Data excerpts
▬▬▬

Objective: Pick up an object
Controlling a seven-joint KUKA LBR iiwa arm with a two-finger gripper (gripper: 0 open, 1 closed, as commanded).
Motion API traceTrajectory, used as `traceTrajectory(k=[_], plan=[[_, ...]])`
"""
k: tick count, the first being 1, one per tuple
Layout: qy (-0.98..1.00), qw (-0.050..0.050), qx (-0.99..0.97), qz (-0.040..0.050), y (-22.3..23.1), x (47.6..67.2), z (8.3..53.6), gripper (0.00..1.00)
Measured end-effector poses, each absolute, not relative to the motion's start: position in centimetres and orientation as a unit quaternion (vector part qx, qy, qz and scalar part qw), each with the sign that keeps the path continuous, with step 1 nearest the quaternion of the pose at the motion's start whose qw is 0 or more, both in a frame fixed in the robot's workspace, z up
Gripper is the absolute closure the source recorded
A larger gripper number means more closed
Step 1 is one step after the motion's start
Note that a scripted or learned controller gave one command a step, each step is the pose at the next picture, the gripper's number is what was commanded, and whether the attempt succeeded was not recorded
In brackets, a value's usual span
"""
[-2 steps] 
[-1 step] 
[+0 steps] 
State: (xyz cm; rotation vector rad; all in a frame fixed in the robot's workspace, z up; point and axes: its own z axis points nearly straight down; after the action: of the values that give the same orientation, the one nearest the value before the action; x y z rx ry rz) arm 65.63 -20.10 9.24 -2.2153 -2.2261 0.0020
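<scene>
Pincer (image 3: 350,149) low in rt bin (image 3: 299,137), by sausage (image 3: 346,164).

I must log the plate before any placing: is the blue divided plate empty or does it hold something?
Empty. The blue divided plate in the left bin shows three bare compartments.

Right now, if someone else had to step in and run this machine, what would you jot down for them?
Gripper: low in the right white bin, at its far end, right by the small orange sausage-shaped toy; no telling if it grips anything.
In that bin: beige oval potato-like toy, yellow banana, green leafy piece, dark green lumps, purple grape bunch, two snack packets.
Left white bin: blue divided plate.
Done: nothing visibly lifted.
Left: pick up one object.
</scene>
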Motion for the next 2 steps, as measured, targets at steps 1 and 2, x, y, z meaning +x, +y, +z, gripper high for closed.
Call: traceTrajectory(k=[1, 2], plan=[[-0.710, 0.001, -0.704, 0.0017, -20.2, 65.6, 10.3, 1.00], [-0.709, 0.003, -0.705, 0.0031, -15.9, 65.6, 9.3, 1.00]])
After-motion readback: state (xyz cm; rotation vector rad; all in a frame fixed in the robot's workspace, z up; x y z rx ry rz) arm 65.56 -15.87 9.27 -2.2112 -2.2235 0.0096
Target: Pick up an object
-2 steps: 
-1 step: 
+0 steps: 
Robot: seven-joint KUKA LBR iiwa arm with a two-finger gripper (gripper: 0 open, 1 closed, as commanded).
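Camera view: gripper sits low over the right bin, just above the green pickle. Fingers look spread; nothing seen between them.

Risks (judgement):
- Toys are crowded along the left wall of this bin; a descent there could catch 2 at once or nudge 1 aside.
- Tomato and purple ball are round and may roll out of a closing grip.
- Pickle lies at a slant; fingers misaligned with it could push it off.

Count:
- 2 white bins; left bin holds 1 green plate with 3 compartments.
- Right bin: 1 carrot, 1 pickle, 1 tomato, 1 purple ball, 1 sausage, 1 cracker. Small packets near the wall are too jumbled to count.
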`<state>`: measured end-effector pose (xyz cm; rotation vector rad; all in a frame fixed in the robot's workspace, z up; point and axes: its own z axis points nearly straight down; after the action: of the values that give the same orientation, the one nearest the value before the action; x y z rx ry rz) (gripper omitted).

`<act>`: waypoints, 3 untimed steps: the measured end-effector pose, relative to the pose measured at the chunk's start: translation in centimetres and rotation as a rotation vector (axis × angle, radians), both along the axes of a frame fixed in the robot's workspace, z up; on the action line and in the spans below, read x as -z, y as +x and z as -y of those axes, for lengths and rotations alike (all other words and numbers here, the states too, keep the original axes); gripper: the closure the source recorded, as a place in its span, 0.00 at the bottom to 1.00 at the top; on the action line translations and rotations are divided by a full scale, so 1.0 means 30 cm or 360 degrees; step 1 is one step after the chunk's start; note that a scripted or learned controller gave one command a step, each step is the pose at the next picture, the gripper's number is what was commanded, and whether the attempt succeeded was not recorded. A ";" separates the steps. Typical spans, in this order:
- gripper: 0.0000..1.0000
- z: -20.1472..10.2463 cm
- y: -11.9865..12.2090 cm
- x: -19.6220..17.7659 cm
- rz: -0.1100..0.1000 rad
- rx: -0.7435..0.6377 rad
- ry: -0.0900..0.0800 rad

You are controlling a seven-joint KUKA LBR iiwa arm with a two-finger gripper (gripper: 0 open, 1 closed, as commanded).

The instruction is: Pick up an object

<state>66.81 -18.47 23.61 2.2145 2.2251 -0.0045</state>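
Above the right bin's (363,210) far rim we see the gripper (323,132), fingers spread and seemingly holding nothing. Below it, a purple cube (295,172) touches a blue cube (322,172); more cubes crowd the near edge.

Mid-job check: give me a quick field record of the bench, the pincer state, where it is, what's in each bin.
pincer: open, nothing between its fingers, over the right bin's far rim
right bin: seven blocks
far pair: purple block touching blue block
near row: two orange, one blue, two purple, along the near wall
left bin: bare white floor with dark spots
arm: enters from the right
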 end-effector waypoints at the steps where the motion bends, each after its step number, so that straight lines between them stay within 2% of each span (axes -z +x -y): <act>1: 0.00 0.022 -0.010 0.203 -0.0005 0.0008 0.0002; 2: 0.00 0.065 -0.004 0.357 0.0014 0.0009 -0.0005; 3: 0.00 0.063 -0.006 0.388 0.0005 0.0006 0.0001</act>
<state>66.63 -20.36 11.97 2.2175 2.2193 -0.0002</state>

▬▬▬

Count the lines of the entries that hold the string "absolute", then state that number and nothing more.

2